◆ REQUIRED ACTION: After locating the line containing "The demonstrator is" in the entries below, please write out that line and the rest through the end exactly. Omit pictures.

◆ DATA SECTION:
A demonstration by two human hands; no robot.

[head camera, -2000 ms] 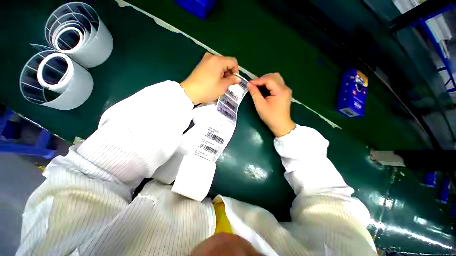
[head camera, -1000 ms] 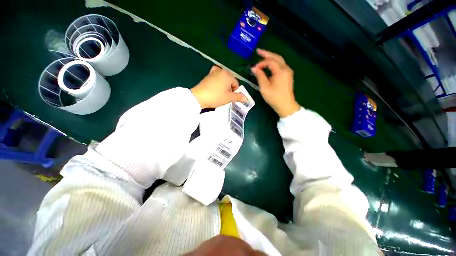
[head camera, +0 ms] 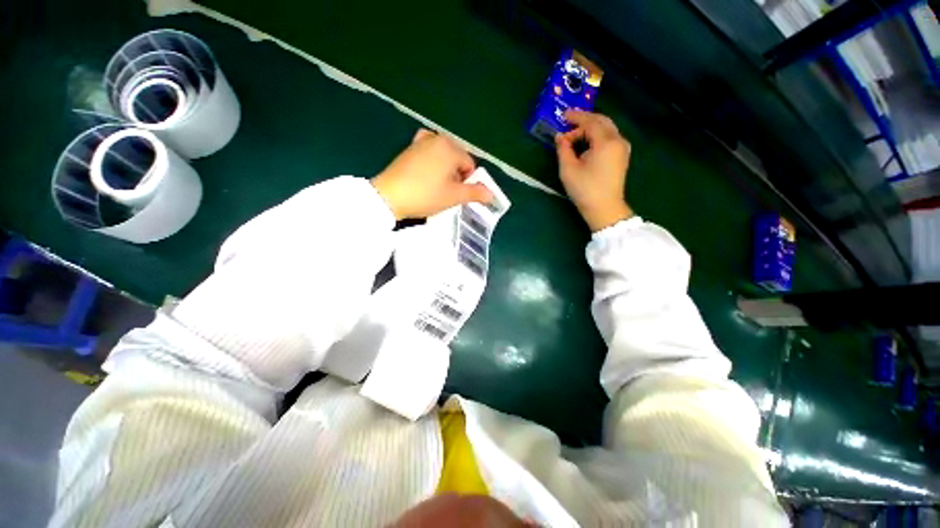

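Note:
My left hand point(head camera: 435, 177) pinches the upper end of the barcode label strip point(head camera: 446, 294), which hangs down towards my lap with its printed bars facing up. My right hand point(head camera: 598, 165) is beyond the pale edge line, thumb and fingertips curled at the near lower part of a blue product box point(head camera: 569, 88). I cannot tell whether the fingers touch the box or only overlap it in view, and no label shows clearly at them. White backing paper point(head camera: 356, 345) lies beside the strip, near my left sleeve.
Two spare label rolls point(head camera: 177, 191) stand side by side at left on the dark-green worktop. Another blue box point(head camera: 774, 252) is on the green conveyor point(head camera: 660, 186) at right. A dark bar point(head camera: 855, 306) with a pale end juts in at right. Blue stool legs point(head camera: 52, 299) show at lower left.
My right hand has left the strip and moved up and right to the blue box. The boxes have shifted right along the conveyor. My left hand still holds the strip.

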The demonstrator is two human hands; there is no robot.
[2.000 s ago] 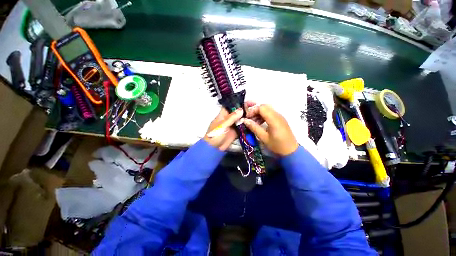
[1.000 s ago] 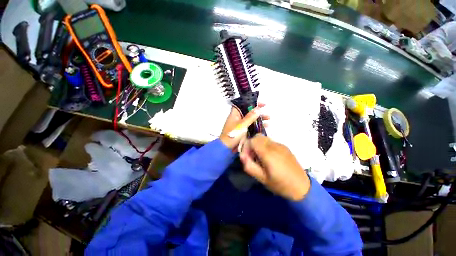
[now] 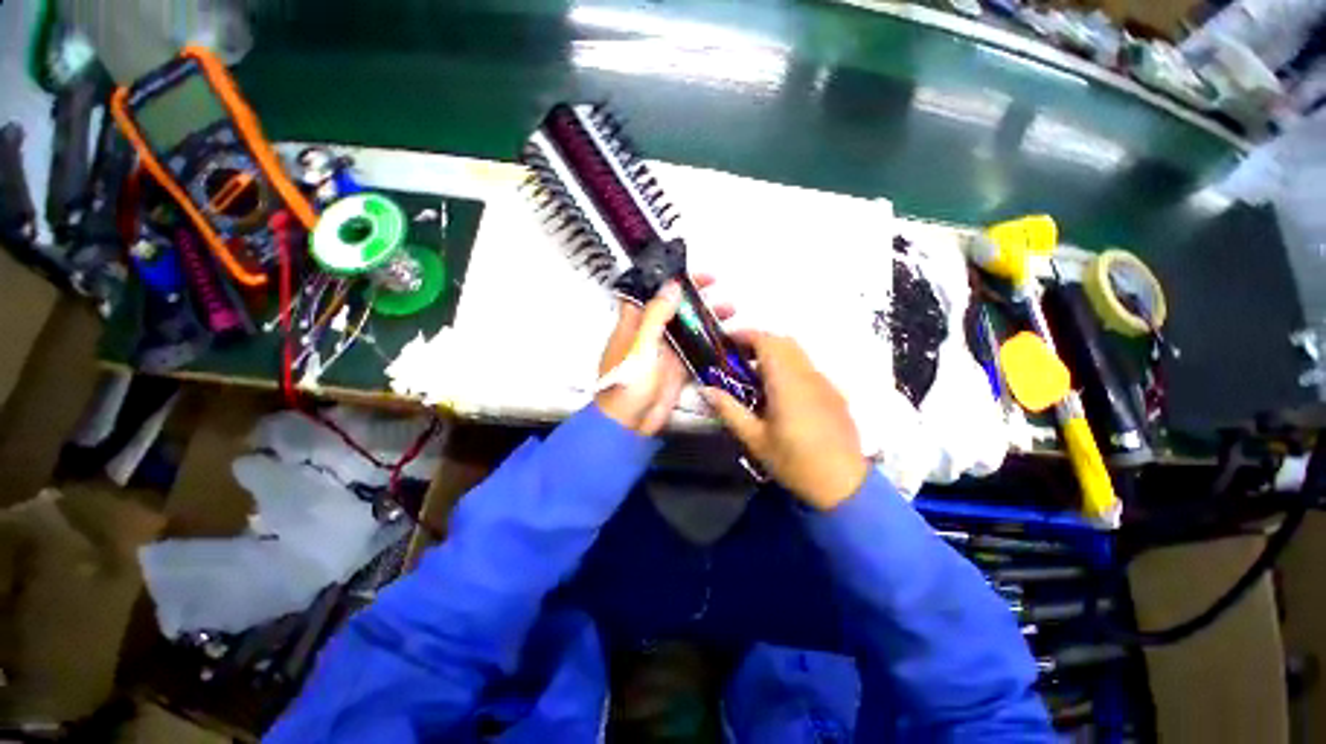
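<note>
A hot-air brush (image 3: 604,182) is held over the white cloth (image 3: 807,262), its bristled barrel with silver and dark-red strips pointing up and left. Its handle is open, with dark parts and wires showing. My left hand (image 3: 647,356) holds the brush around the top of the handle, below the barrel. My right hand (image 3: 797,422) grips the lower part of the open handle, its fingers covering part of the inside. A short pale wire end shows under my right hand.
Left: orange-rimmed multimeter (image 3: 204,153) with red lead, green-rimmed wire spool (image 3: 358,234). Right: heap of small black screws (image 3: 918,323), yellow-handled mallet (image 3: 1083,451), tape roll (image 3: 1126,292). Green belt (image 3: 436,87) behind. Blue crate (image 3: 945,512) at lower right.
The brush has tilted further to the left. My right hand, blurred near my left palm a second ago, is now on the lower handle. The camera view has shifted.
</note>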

◆ REPLY:
The demonstrator is two human hands; there is no robot.
[2.000 s ago] 
[1.000 s ago] 
[now] 
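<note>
A hot-air brush (image 3: 604,182) is held over the white cloth (image 3: 807,262), its bristled barrel with silver and dark-red strips pointing up and left. Its handle is open, with dark parts and wires showing. My left hand (image 3: 647,356) holds the brush around the top of the handle, below the barrel. My right hand (image 3: 797,422) grips the lower part of the open handle, its fingers covering part of the inside. A short pale wire end shows under my right hand.
Left: orange-rimmed multimeter (image 3: 204,153) with red lead, green-rimmed wire spool (image 3: 358,234). Right: heap of small black screws (image 3: 918,323), yellow-handled mallet (image 3: 1083,451), tape roll (image 3: 1126,292). Green belt (image 3: 436,87) behind. Blue crate (image 3: 945,512) at lower right.
The brush has tilted further to the left. My right hand, blurred near my left palm a second ago, is now on the lower handle. The camera view has shifted.
</note>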

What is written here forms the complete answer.